From the data below, set down exactly the lines between the one holding "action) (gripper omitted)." and the one holding "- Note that", inclusive, and no others.

[Opening Information shown section]

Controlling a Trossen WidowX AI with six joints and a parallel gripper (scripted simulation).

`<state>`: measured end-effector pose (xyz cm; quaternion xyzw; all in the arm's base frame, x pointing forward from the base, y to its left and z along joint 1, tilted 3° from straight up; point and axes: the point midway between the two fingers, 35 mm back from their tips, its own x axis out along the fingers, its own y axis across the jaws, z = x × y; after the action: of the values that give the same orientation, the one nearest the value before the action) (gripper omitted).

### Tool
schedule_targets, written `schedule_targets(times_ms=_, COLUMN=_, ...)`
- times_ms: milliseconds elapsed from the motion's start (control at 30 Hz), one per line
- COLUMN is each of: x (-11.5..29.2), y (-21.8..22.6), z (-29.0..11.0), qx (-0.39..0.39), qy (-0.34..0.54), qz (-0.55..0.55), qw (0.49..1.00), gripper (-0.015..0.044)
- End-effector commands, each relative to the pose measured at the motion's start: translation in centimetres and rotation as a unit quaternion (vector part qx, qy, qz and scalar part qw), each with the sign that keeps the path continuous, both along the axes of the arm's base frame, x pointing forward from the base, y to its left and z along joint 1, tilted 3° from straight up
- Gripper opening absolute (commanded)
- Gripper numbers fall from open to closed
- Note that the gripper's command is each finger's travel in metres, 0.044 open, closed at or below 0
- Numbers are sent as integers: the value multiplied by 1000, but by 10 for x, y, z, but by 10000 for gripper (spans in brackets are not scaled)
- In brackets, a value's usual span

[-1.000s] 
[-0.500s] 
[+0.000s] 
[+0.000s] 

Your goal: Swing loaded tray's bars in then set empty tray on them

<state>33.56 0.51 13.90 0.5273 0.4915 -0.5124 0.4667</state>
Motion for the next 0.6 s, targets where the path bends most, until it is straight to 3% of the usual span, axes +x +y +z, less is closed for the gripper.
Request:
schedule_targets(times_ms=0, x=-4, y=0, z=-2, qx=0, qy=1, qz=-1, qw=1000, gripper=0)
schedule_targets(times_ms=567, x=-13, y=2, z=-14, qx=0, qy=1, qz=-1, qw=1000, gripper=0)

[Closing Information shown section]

**Response area**
`<state>`: measured end-effector pose (xyz cm; quaternion xyzw; all in the arm's base frame, x pointing forward from the base, y to its left and z along joint 1, tilted 3° from straight up; point and axes: the point midway between the two fingers, 35 mm back from their tips, its own x axis out along the fingers, its own y axis across the jaws, z = x × y; after the action: of the values that give the same orientation, the one nearest the value before the action) (gripper omitted).

### Tool
schedule_targets, written `schedule_targets(times_ms=_, COLUMN=_, ...)`
- times_ms: milliseconds elapsed from the motion's start (control at 30 Hz), one per line
- COLUMN is each of: x (-11.5..29.2), y (-21.8..22.6), z (-29.0..11.0), qx (-0.39..0.39), qy (-0.34..0.54), qz (-0.55..0.55), qw (0.49..1.00), gripper (-0.015..0.044)
- End-effector commands, each relative to the pose measured at the motion's start: translation in centimetres and rotation as a unit quaternion (vector part qx, qy, qz and scalar part qw), each with the sign that keeps the path continuous, both along the axes of the arm's base frame, x pointing forward from the base, y to its left and z along joint 1, tilted 3° from straight up
- Gripper opening absolute (commanded)
- Gripper numbers fall from open to closed
- Note that the gripper's command is each finger's travel in metres, 0.044 open, closed at or below 0

This brings the exercise to completion.